When a tier first crosses, the engine raises a slo.burn_rate signal (plane
slo) into the incident pipeline. Signals are latched per window per
episode: one signal when a tier starts firing, and it re-arms only after the
long window drops back under the threshold. Clearing on the long window (not
the short one) is deliberate hysteresis — it stops a single episode from
flapping out a stream of alerts on short-window jitter.
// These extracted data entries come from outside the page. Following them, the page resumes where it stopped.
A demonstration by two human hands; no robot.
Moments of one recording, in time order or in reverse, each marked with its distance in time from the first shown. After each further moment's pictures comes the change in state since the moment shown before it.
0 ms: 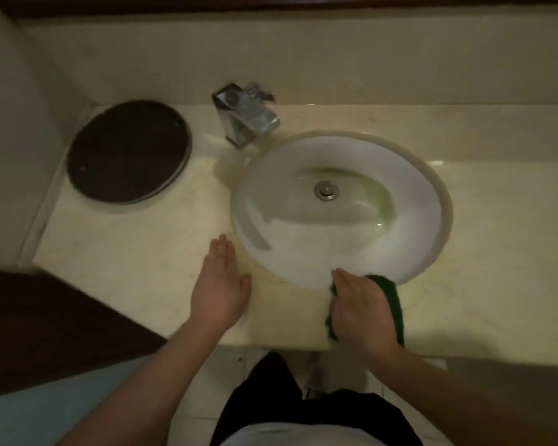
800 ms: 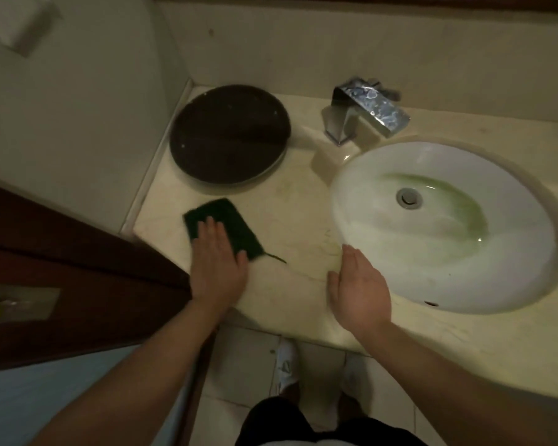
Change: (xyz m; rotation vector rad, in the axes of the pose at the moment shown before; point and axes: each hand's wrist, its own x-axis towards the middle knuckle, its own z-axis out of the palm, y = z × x) left_hand -0.005 -0.166 -0.025 0.092 0.128 -0.289; right_hand 0.077 -0.153 0.028 0.129 0.113 0.081
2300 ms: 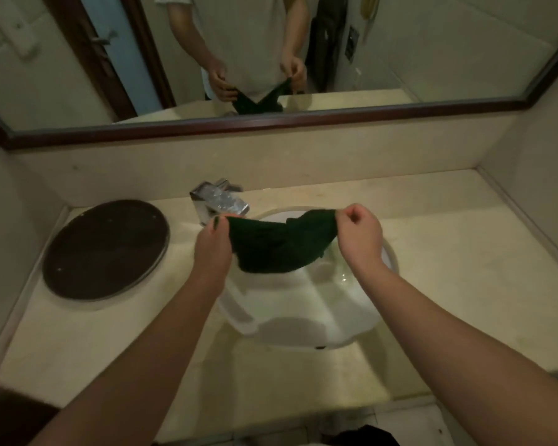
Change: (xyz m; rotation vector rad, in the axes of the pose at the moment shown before) left_hand 0.062 0.251 -0.137 -1.253 -0.103 0.034; right_hand 0.072 0.127 -0.217 0.785 0.581 0.491
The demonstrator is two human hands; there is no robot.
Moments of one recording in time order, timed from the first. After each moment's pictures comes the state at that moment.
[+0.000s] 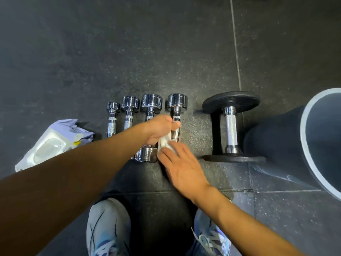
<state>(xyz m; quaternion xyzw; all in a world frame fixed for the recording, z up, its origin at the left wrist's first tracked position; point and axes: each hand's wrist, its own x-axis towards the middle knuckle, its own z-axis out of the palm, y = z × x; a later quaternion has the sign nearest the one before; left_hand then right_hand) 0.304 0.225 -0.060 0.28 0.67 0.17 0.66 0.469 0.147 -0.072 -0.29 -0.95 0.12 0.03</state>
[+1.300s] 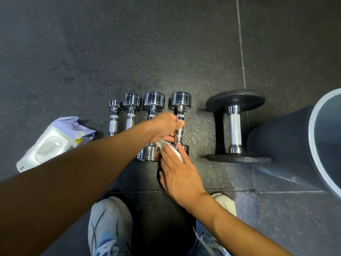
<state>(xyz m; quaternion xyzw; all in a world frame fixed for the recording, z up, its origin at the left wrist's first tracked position) 0.308 0.230 -0.064 0.26 0.68 0.16 0.67 0.458 0.124 -0.071 -0.31 -0.94 0.06 -0.15</state>
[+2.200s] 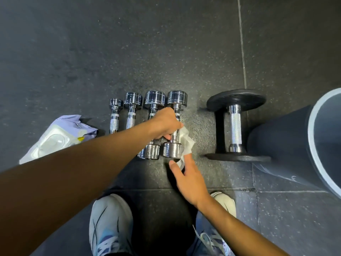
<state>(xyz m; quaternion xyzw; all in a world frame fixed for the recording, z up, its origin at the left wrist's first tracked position) 0.310 0.238 -0.052 0.41 0.76 0.03 0.51 0.476 0.117 -0.061 -0.58 -0.60 0.55 0.05</state>
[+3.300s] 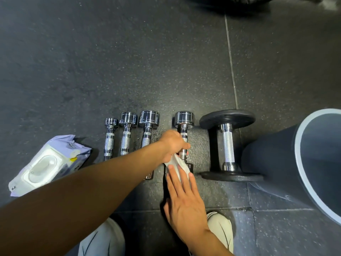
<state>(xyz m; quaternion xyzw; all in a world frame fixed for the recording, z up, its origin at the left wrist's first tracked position) 0.347 0.242 -0.066 0.22 0.72 0.19 0.62 0.488 0.099 -0.073 -0.42 -0.89 0.12 -0.15</state>
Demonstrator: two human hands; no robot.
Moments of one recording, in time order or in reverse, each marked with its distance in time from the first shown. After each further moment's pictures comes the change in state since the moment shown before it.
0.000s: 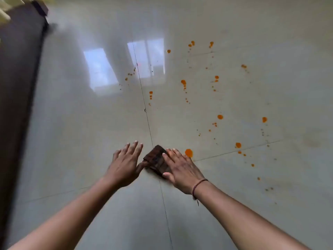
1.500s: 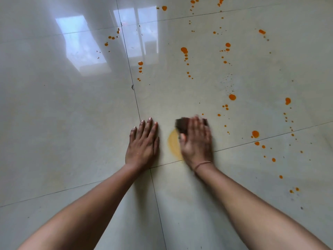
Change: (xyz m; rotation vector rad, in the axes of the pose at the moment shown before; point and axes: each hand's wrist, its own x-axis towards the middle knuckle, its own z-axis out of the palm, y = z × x) left_hand 0.123 0.028 0.131 0.016 0.295 0.014; right_hand 0.097 0.101 0.093 -0.016 0.604 0.486
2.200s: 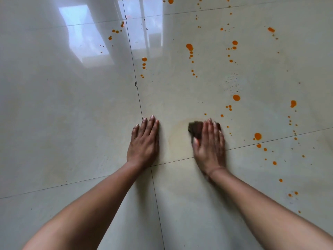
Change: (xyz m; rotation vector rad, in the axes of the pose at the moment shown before) left_hand 0.000 0.000 0.000 -0.027 -0.025 -0.015; right_hand -0.009 0.037 -0.016 -0.019 -0.091 -0.028
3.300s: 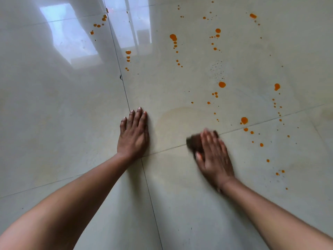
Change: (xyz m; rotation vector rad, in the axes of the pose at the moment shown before) left_hand 0.001 0.003 -0.001 -0.002 0.011 -0.017; right_hand -0.071 0.051 -0.009 -0.042 -0.068 -0.141
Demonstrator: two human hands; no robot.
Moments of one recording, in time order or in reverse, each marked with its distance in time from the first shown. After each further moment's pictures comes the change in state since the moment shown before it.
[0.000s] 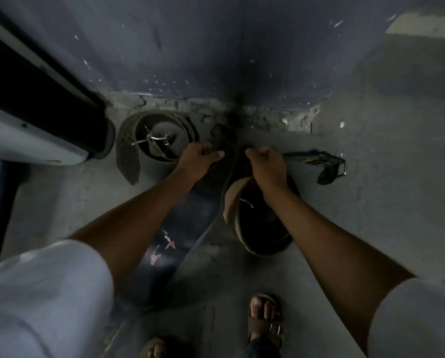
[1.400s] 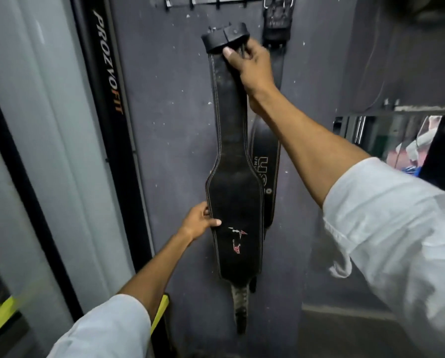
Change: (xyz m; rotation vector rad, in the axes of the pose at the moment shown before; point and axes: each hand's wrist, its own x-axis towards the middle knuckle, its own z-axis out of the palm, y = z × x) left_hand -0.563 0.701 -0.451 -0.150 0.163 0.669; right_hand -0.744 -0.968 -0.409 0.559 -0.086 -1.465
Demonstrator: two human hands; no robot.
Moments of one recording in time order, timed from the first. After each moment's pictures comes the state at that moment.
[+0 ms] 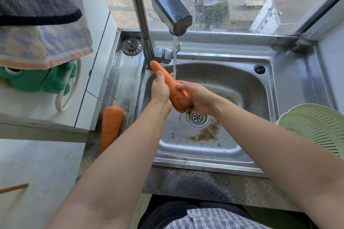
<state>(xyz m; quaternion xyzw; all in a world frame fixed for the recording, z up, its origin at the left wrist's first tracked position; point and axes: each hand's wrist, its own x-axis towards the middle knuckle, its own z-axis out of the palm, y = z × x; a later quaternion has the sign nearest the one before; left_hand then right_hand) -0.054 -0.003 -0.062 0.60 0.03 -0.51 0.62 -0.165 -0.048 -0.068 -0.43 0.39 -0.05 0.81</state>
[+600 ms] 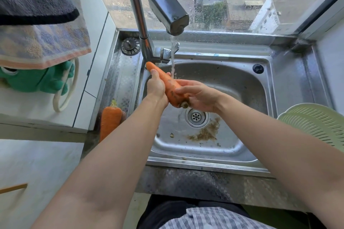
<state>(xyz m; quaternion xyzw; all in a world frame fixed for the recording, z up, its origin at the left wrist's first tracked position) -0.044 -0.014 -0.059 0.59 0.07 -0.51 0.62 -0.174 -0.055 -0.055 -0.45 0.30 -0.03 0.84</state>
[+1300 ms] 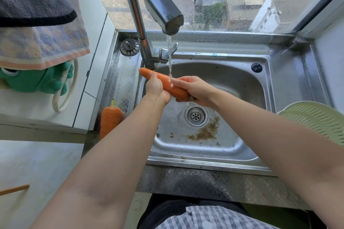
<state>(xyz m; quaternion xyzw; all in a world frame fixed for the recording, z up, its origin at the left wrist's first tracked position) -0.044 -0.018 -0.058 0.55 0.15 -0.52 0.64 -0.163 -0.063 -0.056 -0.50 0.40 -0.06 0.76</state>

Cold start — an empty baseline is not an outage
A brand-new SLO, or one whose probes barely run, has almost no data. A single
failure out of three probes is a 33% error rate, which would trivially trip
every burn threshold — a false alarm. So the engine stays quiet until an SLO has
seen at least 50 events in its full window, and reports cold_start: true
until then.
The threshold is checked against the full SLO window, not against each alert window. That distinction matters: a low-cadence probe (say one every few minutes) might never accumulate 50 events inside the 1-hour fast window, so gating on the alert window would make fast alerts permanently dead. Gating on the full window instead lets slow probes still get fast alerts once they have enough history overall.
Surfaces
GET /v1/slos(permissionmetrics.read) — the caller's tenant's SLO statuses: attainment, error budget remaining, total events, the cold-start flag, and per-window burn rates with their firing state.slo_running: falsemeans the engine is not wired in.GET /v1/slos/openslo(permissionmetrics.read) — the loaded definitions as an OpenSLO v1 YAML stream. Definitions are deployment-level configuration; statuses are per tenant, so this endpoint returns the shared definitions and/v1/slosreturns the tenant-scoped numbers.- SLOs page (
/slos) — the executive dashboard: attainment vs. objective, an error-budget bar, burn-rate badges, service/team labels, and honest cold-start and not-wired states. - What-if integration — a failure simulation reports
impacted_slos, the SLOs whose service or probe target sits inside the simulated blast radius, so "what breaks if this link dies?" answers in SLO terms.
%%{init: {'theme':'base','themeVariables':{'background':'#0d1117','primaryColor':'#161b22','primaryTextColor':'#e6edf3','primaryBorderColor':'#3b82f6','lineColor':'#8b949e','secondaryColor':'#21262d','tertiaryColor':'#0d1117','clusterBkg':'#161b22','clusterBorder':'#30363d','fontFamily':'ui-monospace, SFMono-Regular, Menlo, monospace'},'flowchart':{'curve':'basis','nodeSpacing':55,'rankSpacing':55,'padding':12}}}%%
flowchart LR
R[synthetic results] --> C[SLOConsumer]
C --> E[slo.Engine<br/>per-tenant minute buckets]
D[OpenSLO YAML<br/>PROBECTL_SLO_DIR] -->|strict load| E
E -->|statuses| API[GET /v1/slos]
E -->|OpenSLO out| EXP[GET /v1/slos/openslo]
E -->|"slo.burn_rate signals"| INC[incident pipeline]
E -->|impacted SLOs| WI[what-if simulation]
API --> UI[SLOs page]
Under the hood the engine keeps per-tenant, per-minute buckets of good/total
counts, pruned to the SLO window. Burn over any window is computed by summing
the buckets in that window — so the same data answers both the live status and
the alert evaluation.
Configuration
| Variable | Default | Purpose |
|---|---|---|
PROBECTL_SLO_ENABLED |
true |
the engine + result consumer (local-only) |
PROBECTL_SLO_DIR |
(none) | directory of OpenSLO YAML definitions; empty means zero SLOs, honestly reported |
Out of scope by design: application-level SLOs. probectl correlates the network planes; it does not own application instrumentation.